There is no jobs running in the clusters yet, since this exception ocurred during the database start.

Any ideas?
Voltdb 4.2 Enterprise

Regards,

Bernardo
nshi
May 1, 2014
Hi Bernardo,

The exceptions you showed were from the VoltDB Enterprise Manager (VEM). They indicate that the VEM cannot connect to the VoltDB server located at 10.0.1.202, possibly because of firewall settings or other network related issues. By default, VEM tries to connect to port 9090 on the servers. Please make sure that the VEM node can access that port on the servers.

This error is not indicative of the health of the server process. They server may very well be up and running well. You can check by connecting to the server using a VoltDB client or visit 10.0.1.202:8080 in your browser. If you have changed the HTTP port of the VoltDB server, please use the port number instead of 8080, which is the default.
Bernardo
May 2, 2014
Hi Ning,

Now I believe I missed the point.
Isn`t the Enterprise Manager Server responsible for executing the catalog and starting the processes (like JMX) in the cluster nodes?
So when the database is created in the leader node, should not it do the rest of the job for the clusters (like executing the jar and starting JMX for remote monitoring by VEM)?

Regards,

Bernardo
nshi
May 2, 2014
Hi Bernardo,

When you start a database in VEM, it will launch the VoltDB processes on all the cluster nodes. The servers will load the catalog and set up JMX automatically.

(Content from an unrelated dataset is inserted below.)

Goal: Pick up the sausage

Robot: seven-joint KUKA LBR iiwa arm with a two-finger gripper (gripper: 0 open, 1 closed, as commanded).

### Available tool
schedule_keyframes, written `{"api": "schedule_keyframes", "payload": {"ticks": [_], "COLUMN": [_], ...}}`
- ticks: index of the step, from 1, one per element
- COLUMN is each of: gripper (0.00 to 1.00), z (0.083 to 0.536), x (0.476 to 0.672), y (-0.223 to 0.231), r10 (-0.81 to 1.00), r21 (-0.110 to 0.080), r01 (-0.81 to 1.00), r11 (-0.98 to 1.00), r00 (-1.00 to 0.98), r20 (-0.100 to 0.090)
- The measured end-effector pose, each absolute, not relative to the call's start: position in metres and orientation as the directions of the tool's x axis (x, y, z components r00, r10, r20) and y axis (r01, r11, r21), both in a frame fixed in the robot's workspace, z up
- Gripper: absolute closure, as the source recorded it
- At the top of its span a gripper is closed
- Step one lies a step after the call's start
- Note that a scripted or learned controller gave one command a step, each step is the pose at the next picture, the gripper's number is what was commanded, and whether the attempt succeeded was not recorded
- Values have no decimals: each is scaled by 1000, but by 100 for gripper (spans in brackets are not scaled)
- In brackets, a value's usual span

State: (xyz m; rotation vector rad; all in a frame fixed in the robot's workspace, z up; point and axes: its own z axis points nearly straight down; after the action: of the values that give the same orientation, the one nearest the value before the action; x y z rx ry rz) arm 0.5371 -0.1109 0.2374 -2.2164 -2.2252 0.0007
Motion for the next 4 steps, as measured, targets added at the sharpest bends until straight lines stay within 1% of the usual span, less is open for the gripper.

In your previous reply, you mentioned that VEM warned about older version of Java on the cluster machines. That would prevent VEM from starting the VoltDB servers. If you have newer version of Java installed on those machines, you can set the JAVA_HOME environment variable to point to the newer version on the cluster machines. VEM will then start the servers using that version of Java. For example, if VEM uses your user account to SSH into the cluster nodes, you can export JAVA_HOME in your .bash_profile.